Operating at the extremes of the international energy industry ranges from the blistering temperatures of nuclear reactors to the deep geothermal wells. In such harsh circumferences, reliable electrical connectivity is a necessity. High-Temperature Feedthrough Terminals have been designed to connect delicate instruments to harsh operational environments, while providing the highest levels of safety, operational efficiency, and uninterrupted data at all times.

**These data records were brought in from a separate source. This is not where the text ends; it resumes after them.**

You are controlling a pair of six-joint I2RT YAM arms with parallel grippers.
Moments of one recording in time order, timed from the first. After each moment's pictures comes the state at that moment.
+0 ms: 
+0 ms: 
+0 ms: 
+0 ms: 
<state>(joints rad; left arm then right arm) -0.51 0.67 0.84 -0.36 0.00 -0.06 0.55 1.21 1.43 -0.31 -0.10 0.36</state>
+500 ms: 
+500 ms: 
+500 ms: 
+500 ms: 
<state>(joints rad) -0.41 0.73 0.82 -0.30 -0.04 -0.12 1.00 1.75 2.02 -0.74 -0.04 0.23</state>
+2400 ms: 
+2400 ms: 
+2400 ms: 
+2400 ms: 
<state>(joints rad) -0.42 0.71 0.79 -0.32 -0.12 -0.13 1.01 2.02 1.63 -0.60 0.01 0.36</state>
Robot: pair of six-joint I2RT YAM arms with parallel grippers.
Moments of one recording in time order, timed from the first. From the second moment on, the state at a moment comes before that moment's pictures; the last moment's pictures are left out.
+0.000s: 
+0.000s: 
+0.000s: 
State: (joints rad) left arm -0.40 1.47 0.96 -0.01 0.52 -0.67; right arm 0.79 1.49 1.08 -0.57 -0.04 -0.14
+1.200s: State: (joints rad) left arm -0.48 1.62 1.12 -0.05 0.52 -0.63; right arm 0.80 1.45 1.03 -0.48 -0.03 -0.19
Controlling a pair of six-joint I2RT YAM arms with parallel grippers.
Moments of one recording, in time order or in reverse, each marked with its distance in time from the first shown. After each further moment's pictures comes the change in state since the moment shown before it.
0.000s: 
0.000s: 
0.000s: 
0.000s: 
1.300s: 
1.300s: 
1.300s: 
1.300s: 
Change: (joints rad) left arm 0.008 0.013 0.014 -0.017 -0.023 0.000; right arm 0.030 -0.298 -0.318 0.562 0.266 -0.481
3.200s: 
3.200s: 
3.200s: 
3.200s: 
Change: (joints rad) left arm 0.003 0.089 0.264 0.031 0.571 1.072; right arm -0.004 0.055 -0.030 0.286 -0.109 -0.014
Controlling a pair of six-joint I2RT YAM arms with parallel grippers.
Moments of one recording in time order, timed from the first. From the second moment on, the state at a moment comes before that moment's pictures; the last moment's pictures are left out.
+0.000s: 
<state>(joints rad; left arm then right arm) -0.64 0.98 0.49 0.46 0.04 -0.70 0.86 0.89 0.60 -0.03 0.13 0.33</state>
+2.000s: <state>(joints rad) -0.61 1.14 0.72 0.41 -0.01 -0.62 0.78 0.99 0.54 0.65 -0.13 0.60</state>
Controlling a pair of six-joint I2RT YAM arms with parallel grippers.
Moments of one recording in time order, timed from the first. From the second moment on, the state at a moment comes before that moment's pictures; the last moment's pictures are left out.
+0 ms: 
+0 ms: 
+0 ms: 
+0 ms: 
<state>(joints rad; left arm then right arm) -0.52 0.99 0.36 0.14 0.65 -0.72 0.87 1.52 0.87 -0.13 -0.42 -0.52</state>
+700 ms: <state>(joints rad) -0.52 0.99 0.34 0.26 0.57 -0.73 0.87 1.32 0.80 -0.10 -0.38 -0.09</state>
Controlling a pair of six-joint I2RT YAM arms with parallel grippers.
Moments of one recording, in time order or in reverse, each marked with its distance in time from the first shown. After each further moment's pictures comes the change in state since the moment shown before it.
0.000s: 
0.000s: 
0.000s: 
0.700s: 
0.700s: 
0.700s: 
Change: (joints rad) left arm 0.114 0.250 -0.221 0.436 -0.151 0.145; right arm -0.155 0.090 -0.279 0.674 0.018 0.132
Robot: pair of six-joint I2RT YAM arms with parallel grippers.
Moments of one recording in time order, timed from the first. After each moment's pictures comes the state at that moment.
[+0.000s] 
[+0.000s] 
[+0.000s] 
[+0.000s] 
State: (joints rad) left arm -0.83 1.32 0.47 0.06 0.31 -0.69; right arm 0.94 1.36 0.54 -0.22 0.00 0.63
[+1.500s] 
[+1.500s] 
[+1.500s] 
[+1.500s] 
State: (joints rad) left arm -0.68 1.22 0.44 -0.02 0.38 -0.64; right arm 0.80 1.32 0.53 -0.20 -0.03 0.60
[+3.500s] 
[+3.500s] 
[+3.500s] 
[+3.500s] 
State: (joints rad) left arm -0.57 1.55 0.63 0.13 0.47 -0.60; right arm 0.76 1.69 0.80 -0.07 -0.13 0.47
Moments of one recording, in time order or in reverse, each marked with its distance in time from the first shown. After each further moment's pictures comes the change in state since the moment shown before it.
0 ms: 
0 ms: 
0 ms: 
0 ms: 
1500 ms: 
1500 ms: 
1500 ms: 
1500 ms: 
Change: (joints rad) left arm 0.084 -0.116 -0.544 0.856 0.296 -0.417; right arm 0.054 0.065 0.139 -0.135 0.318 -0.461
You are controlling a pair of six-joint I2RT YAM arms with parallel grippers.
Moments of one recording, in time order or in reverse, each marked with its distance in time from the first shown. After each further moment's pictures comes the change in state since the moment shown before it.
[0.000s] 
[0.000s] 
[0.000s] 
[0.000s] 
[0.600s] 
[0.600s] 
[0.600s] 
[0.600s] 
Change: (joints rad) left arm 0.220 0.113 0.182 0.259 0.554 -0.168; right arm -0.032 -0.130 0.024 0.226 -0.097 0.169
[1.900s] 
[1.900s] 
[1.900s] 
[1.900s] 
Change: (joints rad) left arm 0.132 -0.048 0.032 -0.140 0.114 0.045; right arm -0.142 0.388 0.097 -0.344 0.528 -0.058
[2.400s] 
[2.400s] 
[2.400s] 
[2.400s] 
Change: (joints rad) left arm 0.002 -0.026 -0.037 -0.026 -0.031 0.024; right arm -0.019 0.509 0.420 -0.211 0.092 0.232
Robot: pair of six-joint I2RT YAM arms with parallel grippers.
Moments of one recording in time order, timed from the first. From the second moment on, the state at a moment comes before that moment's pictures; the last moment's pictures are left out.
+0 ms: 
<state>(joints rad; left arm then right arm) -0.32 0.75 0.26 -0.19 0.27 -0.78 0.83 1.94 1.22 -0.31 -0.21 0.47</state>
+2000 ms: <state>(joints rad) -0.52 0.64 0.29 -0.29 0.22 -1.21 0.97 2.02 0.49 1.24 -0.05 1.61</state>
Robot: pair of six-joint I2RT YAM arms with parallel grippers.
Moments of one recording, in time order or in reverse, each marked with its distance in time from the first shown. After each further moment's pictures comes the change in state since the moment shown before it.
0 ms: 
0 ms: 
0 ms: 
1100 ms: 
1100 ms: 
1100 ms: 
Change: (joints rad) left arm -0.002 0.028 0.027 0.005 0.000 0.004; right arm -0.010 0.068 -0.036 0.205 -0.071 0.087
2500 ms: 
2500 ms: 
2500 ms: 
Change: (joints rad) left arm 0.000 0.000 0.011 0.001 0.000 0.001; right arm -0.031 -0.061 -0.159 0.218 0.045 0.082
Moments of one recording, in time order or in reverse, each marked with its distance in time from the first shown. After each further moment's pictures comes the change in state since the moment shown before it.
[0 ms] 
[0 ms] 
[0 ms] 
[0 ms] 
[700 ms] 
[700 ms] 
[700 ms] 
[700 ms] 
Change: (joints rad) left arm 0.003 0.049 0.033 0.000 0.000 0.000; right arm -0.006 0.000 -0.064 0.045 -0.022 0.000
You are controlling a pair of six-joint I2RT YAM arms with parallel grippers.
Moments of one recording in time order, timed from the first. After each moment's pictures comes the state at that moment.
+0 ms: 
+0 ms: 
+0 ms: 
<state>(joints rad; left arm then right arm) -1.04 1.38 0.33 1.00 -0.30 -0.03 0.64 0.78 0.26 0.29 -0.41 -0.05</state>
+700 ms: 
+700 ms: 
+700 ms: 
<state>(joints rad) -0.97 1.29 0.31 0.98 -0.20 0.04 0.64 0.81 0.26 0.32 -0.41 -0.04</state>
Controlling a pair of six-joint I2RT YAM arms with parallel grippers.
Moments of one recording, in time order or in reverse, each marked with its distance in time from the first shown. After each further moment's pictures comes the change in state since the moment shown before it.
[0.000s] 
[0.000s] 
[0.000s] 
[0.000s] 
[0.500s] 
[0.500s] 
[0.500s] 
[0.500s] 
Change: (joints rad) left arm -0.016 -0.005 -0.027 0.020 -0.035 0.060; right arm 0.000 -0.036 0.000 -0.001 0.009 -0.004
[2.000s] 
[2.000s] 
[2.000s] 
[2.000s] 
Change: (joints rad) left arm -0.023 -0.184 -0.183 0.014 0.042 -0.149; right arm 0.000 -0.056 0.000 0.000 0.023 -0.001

Nuclear Power: Where Failure Is Not an Option
In nuclear reactors, feedthrough systems face unparalleled challenges:
Radiation Resistance: Withstanding neutron flux & gamma radiation degradation
Thermal Stability: Operating at 400-700°C in reactor pressure vessels
Hermetic Sealing: Preventing coolant leaks in PWRs/BWRs for decades
Safety Compliance: Meeting ASME III & IEEE 323 standards
Applications: The in-core neutron monitors, thermocouple arrays, control rod position monitors, and emergency cooling systems use ceramic-to-metal (CerMet) High-Temperature Feedthrough Terminals to sustain signal fidelity in systems that are critically sensitive to life in damage and failure.
Fossil Fuels: Drilling Deeper, Burning Hotter
From deep well drilling to turbine monitoring, feedthrough terminals enable operations in excessive temperatures of 300°C and above:
Downhole Instrumentation: MWD/LWD tools in >200°C geothermal/oil wells
Gas Turbine Monitoring: Vibration/Temperature sensors in combustion zones
Boiler/Steam Line Sensing: Superheater performance tracking
Flue Gas Analysis: Corrosion-resistant probes in exhaust streams
Material science is key here – feedthrough designs using Inconel 600, Alloy 625, or alumina ceramics prevent sulfidation and creep failure in aggressive environments.
Renewable Energy Frontiers
Even green tech pushes thermal limits:
Concentrated Solar Power (CSP): Molten salt circuits at 565°C require robust High-Temperature Feedthroughs for pump controls and thermal monitors.
Geothermal Plants: Brine-corrosion resistant terminals for wellhead sensors.
Hydrogen Electrolyzers: Sealing terminals for high-purity gas production.
Why Energy Engineers Specify HT Feedthroughs
Feature Energy Sector Impact
1200°C Rating Survives turbine exhaust/combustion zones
Hermetic Seal Maintains reactor coolant boundaries
Custom Configs Matches unique wellhead/reactor geometries
Corrosion Resistance Withstands H₂S, brines, molten salts
The INSEALING Advantage for Energy Applications
Powering the Energy Transition
As we push toward advanced nuclear, carbon capture, and enhanced geothermal systems, High-Temperature Feedthrough Terminals will play an increasingly vital role in enabling instrumentation at the thermal frontier. Their ability to maintain electrical continuity while withstanding pressure, corrosion, and extreme heat makes them unsung heroes of energy infrastructure.